Gli anni folli

Gli anni folli
La Parigi di Modigliani, Picasso e Dalì
1918-1933
Ferrara, Palazzo dei Diamanti
11 settembre 2011 – 8 gennaio 2012
www.palazzodiamanti.it

Anni folli, ma fino a un certo punto; folli sì, ma anche molto classici. In due sensi: per i nostri occhi ormai abituati a ben altre follie artistiche – e non artistiche – queste opere ci appaiono come capolavori ormai acquisiti e capisaldi riconosciuti della modernità, classici insomma; ma lo sono anche considerando il percorso artistico di ogni singolo autore, perché in quegli anni a Parigi, dopo le sofferenze e i disordini portati dalla guerra, dopo tutti gli orrori delle morti e delle devastazioni, in quegli ultimi anni Venti e primi anni Trenta, il desiderio più grande è quello dell’armonia, della gioia di vivere, del rinascere, del sentirsi pieni di energia anche fisicamente – e non per nulla trionfa il nudo, grande ritorno dopo anni di oblio.
Gli artisti, anche i più spericolati, colano nelle loro opere queste aspirazioni, tanto che si è parlato, per questa stagione parigina, di ritorno all’ordine.
Però la follia rimane, una follia creatrice, libera, senza i tormenti del disordine mentale, ma con l’audacia dell’apertura ad ogni esperienza e con la forza d’attrazione esercitata su talenti, o sedicenti talenti, di arti varie, dalla pittura alla fotografia, dal teatro alla letteratura e via via fino al ready made.
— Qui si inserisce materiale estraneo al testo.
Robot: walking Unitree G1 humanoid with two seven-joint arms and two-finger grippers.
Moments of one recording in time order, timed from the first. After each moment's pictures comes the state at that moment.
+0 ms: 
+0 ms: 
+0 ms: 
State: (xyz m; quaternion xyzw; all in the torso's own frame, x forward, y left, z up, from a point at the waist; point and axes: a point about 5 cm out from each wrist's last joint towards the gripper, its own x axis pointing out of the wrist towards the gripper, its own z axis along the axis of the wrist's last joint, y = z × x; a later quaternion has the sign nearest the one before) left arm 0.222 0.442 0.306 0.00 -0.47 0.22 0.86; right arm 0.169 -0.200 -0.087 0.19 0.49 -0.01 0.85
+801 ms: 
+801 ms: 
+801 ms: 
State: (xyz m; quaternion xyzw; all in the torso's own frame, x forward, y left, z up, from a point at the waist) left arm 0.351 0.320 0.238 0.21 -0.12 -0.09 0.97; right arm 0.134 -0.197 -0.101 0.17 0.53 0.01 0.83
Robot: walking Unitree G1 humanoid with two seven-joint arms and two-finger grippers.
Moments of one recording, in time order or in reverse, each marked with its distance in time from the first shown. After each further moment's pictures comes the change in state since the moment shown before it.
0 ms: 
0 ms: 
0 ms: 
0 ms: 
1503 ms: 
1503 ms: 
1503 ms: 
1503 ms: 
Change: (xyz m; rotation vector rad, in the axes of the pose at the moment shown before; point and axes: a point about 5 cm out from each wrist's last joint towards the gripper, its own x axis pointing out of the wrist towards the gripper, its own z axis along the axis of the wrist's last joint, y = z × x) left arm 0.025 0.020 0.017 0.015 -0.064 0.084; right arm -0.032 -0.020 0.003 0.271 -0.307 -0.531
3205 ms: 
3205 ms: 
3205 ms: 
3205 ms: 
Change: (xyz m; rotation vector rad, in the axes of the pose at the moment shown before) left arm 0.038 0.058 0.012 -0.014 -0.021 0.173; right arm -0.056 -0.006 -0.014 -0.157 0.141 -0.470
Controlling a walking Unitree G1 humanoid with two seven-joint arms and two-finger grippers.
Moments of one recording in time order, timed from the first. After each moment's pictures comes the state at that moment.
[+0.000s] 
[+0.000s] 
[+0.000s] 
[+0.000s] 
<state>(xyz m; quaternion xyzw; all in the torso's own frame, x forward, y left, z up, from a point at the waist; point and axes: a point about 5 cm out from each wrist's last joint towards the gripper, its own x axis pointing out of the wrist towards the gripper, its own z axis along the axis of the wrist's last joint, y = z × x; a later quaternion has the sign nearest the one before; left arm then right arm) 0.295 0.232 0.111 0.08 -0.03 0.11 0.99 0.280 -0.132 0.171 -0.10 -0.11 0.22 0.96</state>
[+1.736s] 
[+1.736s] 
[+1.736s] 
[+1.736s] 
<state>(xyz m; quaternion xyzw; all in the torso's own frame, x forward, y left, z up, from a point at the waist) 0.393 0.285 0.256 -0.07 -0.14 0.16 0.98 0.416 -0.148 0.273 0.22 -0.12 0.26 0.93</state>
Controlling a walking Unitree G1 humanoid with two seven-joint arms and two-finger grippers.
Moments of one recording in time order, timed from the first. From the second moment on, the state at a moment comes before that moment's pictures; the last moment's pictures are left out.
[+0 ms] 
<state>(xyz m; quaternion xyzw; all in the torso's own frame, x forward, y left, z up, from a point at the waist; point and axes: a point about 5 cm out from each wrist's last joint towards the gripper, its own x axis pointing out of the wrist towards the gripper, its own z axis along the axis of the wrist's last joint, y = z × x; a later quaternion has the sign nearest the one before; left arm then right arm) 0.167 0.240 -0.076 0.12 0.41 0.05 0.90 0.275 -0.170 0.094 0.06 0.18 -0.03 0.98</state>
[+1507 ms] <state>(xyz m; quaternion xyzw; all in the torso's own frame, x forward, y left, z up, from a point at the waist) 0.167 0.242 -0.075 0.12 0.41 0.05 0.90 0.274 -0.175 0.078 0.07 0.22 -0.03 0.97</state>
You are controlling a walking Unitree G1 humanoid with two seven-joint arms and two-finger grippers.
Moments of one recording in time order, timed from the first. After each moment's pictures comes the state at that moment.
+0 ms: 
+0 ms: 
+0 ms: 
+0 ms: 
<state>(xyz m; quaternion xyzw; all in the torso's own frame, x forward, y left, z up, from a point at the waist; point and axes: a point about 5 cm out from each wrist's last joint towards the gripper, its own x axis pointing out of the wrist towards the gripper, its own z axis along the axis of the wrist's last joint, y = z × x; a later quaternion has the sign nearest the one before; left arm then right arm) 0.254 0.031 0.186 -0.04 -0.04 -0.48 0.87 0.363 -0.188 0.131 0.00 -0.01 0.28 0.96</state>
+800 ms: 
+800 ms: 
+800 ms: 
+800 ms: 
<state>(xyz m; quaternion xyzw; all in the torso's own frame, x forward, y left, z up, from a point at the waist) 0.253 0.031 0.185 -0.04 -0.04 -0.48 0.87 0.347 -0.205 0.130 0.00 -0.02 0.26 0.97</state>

La mostra è, come sempre, impeccabile: le sale non sono affollate di opere, ma nemmeno povere, quella giusta misura che ti permette, a giro ultimato, di ricordarle tutte. E poi l’ordine, quasi didattico, della disposizione offre un percorso chiaro e ragionato all’interno di quell’incredibile crogiuolo di invenzioni-sperimentazioni-genialità che regalò a Parigi l’appellativo di Ville Lumière.
La prima sala è dedicata a due riconosciuti padri dell’arte contemporanea: Renoir e Manet. La nudità de “La fonte” è splendidamente ripresa nella sala successiva da Modigliani e Foujita, e poi di seguito la figura umana è variamente ritratta da diversi artisti – Soutine, van Dongen, Maioll, Matisse, Bonnard e altri. Uno spazio è riservato al Balletto (russo e svedese) con l’esposizione di costumi e allestimenti – sala stupefacente questa.
Parigi è presente nel suo simbolo, ormai inflazionato ma non allora: un dipinto di Delaunay accompagnato da foto che rievocano-interpretano ambienti e spaccati di vita parigina.
Si procede aggirandosi tra i capolavori del cubismo e le imprescindibili (in questo contesto) opere di Mondrian per arrivare alle provocazioni dadaiste e alla svolta surrealista.
Si lascia la mostra con gli occhi pieni dello splendido Bacio di Max Ernst.